Now, having said that, an appropriate question is what’s the definition of career success? And it’s not necessarily that you be a CEO. There are different definitions of success, but I do think the more versatile, the more things a leader can bring to the situation, the better chance they have to be successful.

And if you were going to build a business school from the ground up, would you do anything different than what’s out there today?

One of the things I tinker around with is the idea of a Graduate School of Leadership or Leadership and Management. Of course I know that’s a super radical idea in academia, but you’re seeing more and more business schools are bringing leadership and teaching leadership from an academic theoretical perspective that offers some value. What really has value is the practical leadership. And what goes on here at UC Davis, they form teams, they make them produce work products in teams, they have to select leaders, they rotate leaders. They have to learn how to become a good peer. They get evaluated on their leadership.

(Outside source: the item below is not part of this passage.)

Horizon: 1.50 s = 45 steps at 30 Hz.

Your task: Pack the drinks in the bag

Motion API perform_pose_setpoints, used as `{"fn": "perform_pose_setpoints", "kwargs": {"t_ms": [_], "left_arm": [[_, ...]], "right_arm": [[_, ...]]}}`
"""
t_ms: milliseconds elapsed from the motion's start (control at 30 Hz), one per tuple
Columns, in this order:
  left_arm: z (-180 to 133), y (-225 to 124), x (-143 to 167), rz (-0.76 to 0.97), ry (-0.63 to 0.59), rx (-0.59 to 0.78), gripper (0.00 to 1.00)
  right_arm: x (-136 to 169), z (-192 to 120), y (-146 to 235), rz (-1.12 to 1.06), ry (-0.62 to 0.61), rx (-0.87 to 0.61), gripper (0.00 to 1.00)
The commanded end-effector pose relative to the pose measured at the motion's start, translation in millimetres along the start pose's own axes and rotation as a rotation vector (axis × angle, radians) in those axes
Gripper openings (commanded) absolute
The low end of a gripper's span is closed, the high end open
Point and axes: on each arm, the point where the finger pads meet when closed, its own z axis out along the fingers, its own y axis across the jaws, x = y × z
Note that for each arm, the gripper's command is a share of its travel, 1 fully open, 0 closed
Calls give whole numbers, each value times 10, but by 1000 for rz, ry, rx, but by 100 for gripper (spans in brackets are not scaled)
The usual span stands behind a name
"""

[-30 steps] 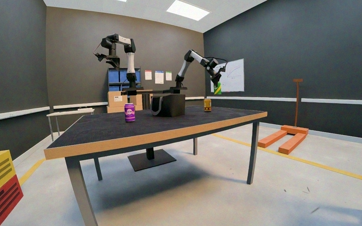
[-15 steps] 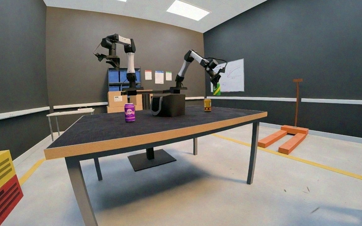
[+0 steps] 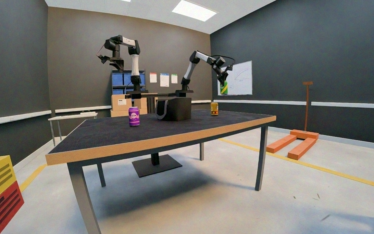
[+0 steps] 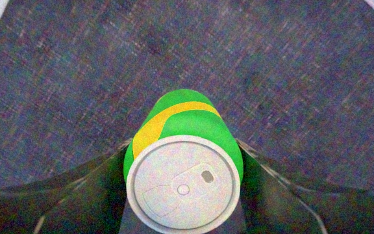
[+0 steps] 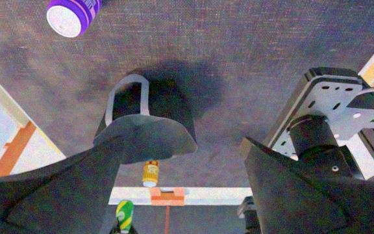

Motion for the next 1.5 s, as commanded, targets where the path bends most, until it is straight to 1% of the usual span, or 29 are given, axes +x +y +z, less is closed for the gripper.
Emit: {"fn": "perform_pose_setpoints", "kwargs": {"t_ms": [0, 67, 100, 133, 267, 300, 333, 533, 633, 667, 700, 800, 833, 867, 900, 967, 1100, 1133, 1200, 1233, 1267, 1333, 1400, 1467], "left_arm": [[-449, -158, -689, -46, -169, 57, 74], [-449, -158, -689, -46, -169, 57, 74], [-464, -111, -634, -43, -141, 42, 74], [-475, -169, -723, -52, -185, 64, 74], [-481, -176, -713, -56, -193, 69, 74], [-458, -163, -661, -52, -184, 66, 74], [-358, -99, -439, -37, -139, 46, 74], [-471, -172, -629, -52, -184, 68, 74], [-470, -172, -631, -51, -183, 68, 74], [-364, -89, -467, -45, -149, 47, 74], [-350, -108, -382, -36, -136, 48, 74], [-430, -114, -577, -53, -176, 59, 74], [-442, -103, -589, -57, -167, 55, 74], [-453, -124, -628, -58, -183, 62, 74], [-372, -133, -325, -52, -132, 38, 74], [-427, -195, -367, -59, -146, 45, 74], [-515, -306, -318, -60, -153, 53, 74], [-544, -332, -381, -50, -164, 67, 74], [-544, -332, -381, -50, -164, 67, 74], [-522, -300, -247, -61, -146, 44, 74], [-522, -303, -192, -59, -138, 39, 74], [-588, -365, -253, -68, -157, 47, 74], [-590, -382, -163, -65, -146, 41, 74], [-637, -442, -163, -68, -154, 47, 74]], "right_arm": [[-67, -127, 36, 8, -54, -34, 100], [-67, -127, 36, 8, -54, -34, 100], [-67, -127, 36, 8, -54, -34, 100], [-67, -127, 36, 8, -54, -34, 100], [-67, -127, 36, 8, -54, -34, 100], [-67, -127, 36, 8, -54, -34, 100], [-67, -127, 36, 8, -54, -34, 100], [-67, -127, 36, 8, -54, -34, 100], [-67, -127, 36, 8, -54, -34, 100], [-67, -127, 36, 8, -54, -34, 100], [-67, -127, 36, 8, -54, -34, 100], [-67, -127, 36, 8, -54, -34, 100], [-67, -127, 36, 8, -54, -34, 100], [-67, -127, 36, 8, -54, -34, 100], [-67, -127, 36, 8, -54, -34, 100], [-67, -127, 36, 8, -54, -34, 100], [-67, -127, 36, 8, -54, -34, 100], [-67, -127, 36, 8, -54, -34, 100], [-67, -127, 36, 8, -54, -34, 100], [-67, -127, 36, 8, -54, -34, 100], [-67, -127, 36, 8, -54, -34, 100], [-67, -127, 36, 8, -54, -34, 100], [-67, -127, 36, 8, -54, -34, 100], [-67, -127, 36, 8, -54, -34, 100]]}}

So if I was building a graduate school, I would call it Leadership and Management. I would definitely teach management skills, but I would have it equal if not a greater emphasis on leadership skills because when you go out into the business world, leadership skills will be what separates you as opposed to your management skills.”

I think I can produce a better product for businesses if I do the leadership element with excellence. And that’s why I’m here because we’re absolutely working on that here at this graduate school…the one you call the GSM.